Exact reproduction is needed for the lines from the one with "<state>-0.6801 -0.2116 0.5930" to the end of the listing below, and for no other lines.

START Exercise data

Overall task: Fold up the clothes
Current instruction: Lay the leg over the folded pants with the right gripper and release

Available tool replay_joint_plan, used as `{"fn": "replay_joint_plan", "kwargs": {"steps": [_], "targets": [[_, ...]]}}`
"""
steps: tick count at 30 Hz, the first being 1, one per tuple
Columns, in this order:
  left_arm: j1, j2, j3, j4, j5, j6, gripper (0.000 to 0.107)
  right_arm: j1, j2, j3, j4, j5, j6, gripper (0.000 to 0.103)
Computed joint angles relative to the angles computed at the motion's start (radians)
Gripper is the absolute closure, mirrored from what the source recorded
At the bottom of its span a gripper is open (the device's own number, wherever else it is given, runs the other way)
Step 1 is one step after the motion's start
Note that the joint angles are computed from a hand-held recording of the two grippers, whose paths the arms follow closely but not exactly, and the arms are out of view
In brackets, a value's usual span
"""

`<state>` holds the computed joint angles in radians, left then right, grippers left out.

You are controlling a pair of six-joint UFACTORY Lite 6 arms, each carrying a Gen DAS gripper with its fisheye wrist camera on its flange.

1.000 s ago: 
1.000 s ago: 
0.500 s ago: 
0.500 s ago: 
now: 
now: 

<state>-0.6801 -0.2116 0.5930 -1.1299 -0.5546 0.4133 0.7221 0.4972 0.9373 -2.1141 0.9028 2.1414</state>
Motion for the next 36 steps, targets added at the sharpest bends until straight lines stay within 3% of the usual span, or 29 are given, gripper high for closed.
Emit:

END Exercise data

#### [The answer]
<state>-0.6801 -0.2116 0.5930 -1.1299 -0.5546 0.4133 0.7221 0.4972 0.9373 -2.1141 0.9028 2.1414</state>
Motion for the next 36 steps, targets added at the sharpest bends until straight lines stay within 3% of the usual span, or 29 are given, gripper high for closed.
Emit:

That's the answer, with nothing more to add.